Former San Antonio First Lady Erica Lira Castro Stays True to Her South Side Roots

click to enlarge Former San Antonio First Lady Erica Lira Castro Stays True to Her South Side Roots
Jade Esteban Estrada
Editor's Note: Jade Esteban Estrada is the writer of Glitter Political, a series of articles detailing San Antonio's political scene.

If there’s anything Erica Lira Castro would like for people to know about her, it’s this: she’s more than just Julián Castro’s wife.

I’m sitting across from her in the conference room at her husband’s campaign headquarters in the Finesilver Building two days before Christmas — about a week before the former San Antonio mayor and Obama housing secretary withdrew his presidential bid.

Erica Lira Castro’s dark hair is pulled into a bun that sits on her head like a tiny crown, a dramatic style that draws my attention to her large diamond-shaped earrings. Her two children, Carina and Christian, sit quietly in the next room as my conversation with San Antonio’s most influential former first lady unfolds.

Castro, 41, was raised on San Antonio’s South Side. Today, she continues to work as an educator in the area, and her mother still lives in the same house where Castro grew up.

Her happiest childhood recollections revolve around her affinity for reading, which was encouraged by her father.

“I have very early memories of going to the public library with him and checking out books,” she tells me.

Castro never lost her passion for reading. But in college she also developed a penchant for math, now her focus as an educator.

In 1999, Castro was out with her friends when they ran into a set of twins at the Fox & Hound Bar and Grill. It was her first encounter with Julián and Joaquin Castro. She and Julián didn’t speak that night, but he ended up getting her number. Shortly after, he asked her out.

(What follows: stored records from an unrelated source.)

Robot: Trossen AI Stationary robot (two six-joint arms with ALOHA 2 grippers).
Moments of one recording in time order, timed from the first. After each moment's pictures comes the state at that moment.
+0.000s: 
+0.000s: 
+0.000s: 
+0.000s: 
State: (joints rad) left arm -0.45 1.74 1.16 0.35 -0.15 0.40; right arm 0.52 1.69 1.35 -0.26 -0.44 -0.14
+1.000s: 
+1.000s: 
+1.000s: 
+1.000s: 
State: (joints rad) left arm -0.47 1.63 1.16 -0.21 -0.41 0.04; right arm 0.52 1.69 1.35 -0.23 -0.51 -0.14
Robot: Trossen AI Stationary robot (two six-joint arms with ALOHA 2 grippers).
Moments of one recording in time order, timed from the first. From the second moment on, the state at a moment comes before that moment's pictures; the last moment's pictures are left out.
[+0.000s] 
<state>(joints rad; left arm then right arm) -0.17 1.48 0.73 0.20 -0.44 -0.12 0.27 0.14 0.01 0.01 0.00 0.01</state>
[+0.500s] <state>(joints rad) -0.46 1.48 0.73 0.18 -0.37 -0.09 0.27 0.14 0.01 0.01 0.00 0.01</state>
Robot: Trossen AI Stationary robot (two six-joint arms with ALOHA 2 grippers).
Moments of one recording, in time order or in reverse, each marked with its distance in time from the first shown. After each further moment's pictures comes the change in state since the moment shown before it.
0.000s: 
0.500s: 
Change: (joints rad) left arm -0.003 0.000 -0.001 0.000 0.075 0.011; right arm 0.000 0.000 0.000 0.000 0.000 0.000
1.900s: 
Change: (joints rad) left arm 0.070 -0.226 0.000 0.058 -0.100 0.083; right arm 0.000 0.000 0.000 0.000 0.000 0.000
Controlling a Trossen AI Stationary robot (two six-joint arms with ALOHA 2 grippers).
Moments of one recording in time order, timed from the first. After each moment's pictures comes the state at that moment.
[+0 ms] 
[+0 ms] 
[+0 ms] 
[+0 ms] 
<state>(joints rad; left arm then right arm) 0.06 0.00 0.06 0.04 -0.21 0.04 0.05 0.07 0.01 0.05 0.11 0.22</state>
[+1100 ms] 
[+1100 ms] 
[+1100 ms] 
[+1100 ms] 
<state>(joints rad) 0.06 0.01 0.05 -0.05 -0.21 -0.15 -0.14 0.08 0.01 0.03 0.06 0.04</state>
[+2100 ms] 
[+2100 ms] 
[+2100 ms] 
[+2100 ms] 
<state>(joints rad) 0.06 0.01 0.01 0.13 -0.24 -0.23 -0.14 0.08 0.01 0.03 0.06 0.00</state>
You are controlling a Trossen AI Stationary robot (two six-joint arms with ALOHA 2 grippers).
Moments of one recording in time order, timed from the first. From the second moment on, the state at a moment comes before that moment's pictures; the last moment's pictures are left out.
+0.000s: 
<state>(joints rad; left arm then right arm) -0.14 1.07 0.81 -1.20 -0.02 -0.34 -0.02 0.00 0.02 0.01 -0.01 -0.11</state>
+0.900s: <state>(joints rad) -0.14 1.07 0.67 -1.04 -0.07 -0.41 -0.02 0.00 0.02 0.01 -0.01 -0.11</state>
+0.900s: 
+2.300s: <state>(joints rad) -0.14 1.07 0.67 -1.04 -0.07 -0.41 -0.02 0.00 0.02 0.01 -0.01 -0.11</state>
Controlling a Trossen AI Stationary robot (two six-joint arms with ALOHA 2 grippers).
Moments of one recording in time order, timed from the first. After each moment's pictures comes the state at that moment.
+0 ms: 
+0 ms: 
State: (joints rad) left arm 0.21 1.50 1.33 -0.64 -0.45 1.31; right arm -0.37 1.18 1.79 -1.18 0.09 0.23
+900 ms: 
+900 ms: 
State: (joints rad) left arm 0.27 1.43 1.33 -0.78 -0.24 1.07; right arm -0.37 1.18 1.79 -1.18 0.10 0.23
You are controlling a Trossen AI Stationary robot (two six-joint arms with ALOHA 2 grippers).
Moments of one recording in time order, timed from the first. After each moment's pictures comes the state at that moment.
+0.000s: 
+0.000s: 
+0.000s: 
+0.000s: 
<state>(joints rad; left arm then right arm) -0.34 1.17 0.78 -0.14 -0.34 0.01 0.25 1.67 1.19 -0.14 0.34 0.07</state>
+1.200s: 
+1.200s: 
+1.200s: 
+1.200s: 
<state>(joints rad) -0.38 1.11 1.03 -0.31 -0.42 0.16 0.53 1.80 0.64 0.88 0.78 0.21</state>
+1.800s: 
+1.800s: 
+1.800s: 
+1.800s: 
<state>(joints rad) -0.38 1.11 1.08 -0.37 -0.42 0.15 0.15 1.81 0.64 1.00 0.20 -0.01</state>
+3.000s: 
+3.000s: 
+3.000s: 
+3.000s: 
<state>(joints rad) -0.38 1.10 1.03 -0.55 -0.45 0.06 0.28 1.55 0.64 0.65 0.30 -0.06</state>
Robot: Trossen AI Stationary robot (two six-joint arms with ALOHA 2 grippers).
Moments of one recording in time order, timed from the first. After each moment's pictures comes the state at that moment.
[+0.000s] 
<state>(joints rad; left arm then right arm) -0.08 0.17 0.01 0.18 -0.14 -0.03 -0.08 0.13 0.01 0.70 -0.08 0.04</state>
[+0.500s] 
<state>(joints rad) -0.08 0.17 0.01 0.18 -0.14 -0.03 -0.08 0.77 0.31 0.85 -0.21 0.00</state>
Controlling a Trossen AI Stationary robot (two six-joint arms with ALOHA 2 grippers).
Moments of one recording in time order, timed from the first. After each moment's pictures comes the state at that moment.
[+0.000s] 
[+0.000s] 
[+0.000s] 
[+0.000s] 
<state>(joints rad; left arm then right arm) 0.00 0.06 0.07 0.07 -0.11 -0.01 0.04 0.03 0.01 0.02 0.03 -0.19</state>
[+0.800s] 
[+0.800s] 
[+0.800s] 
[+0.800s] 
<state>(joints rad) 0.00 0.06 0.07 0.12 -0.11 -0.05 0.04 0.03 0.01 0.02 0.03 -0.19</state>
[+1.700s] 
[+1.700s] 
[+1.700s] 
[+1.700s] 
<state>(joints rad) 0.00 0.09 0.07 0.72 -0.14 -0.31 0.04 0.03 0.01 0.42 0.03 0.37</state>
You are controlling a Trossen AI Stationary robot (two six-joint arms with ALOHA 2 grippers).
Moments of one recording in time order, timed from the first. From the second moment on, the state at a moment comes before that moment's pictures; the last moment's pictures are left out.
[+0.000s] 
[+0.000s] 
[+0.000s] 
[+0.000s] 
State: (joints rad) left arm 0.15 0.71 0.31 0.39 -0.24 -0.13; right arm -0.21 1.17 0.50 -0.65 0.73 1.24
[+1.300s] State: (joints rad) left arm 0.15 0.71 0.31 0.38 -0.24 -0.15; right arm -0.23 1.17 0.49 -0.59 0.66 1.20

“We ended up meeting at Mi Tierra,” she says. “I didn’t want to order anything, so we ended up ordering nachos that we split that evening.”

The pair hit it off right away, even though their worlds were vastly different. Julián’s family had a history of political involvement through his mother, Rosie Castro, a leader at the forefront of the Chicano movement.

“I knew nothing about politics prior to meeting Julián,” Castro says. “No one in my family had ever been politically involved or spoke of politics. It was a learning experience for me.”

She looks back on Julián’s 2009 mayoral win as a highlight of that new and thrilling political life.

“It was very exciting,” she says with a laugh. “I remember being very overwhelmed that night, getting those results in. And I remember the campaign office being so full of people that I had to step out and go sit in my car for a few minutes before getting on the stage, because at that moment I felt the weight of the winning of that election. I was very excited and proud for Julián. That was his second run [for mayor].”

That moment also provided a taste of what was in store on the eve of her husband’s swift political rise.

When President Barack Obama tapped him as U.S. Secretary of Housing and Urban Development, the family headed to Washington D.C. to begin a new chapter. A holiday dinner at the White House stands out as one of Castro’s most vivid memories of that time.

“I remember thinking, ‘Never in a million years would I have imagined myself [setting] foot in the White House, also sitting here at this amazing din ner with the President of the United States in the same [room], a table away.”

Last January, Castro stood by her husband as he launched his presidential campaign at the West Side’s Plaza Guadalupe. The 12 months that followed were full of emotional highs — and sacrifices.

“[It’s been] a year of really relying on each other as a family,” she adds.
Amid the national press she’s garnered, I ask her how she manages this responsibility of being looked up to as a woman, a mother and a Latina.

“Just being myself,” she says. “You know, I need to be true to myself in order for others to see who I am. And they take from that what they may.”
I also ask what motherhood has taught her about life.

“How short it is,” she says softly but with conviction. “In the blink of an eye, time flies. You know, once you become a parent, you start measuring [time] by the ages of your children. And, so, my daughter Carina, she’s 10. She’ll be 11 in a few months. Christian turns 5 next Friday. It’s amazing to us, Julián and myself, how fast time has gone by and seeing how much they’ve grown.”

Throughout 2019, Castro grounded herself in San Antonio while Julián was on the campaign trail. Not only because she works full-time, but also because she wanted to ensure her children had a sense of stability.

“That has been important for me as a mother, to make sure that they didn’t feel like their lives were getting disrupted,” she says.

Since Julián ended his campaign, he’s thrown his support behind Sen. Elizabeth Warren. Pundits have argued that a Warren-Castro alliance could attract more Latinx voters to the Massachusetts senator’s ticket.

Regardless of how the remainder of this political season plays out, Castro says she’s ready to maintain the kind of stable environment for her family that she felt growing up.

Political life doesn’t define or consume her.

“I’m my own person. I have my own career. I have my own thoughts and opinions. I don’t always see myself as just Julián Castro’s wife.”

She pauses thoughtfully.

“I’m Erica Castro,” she says. “I stand on my own two feet.”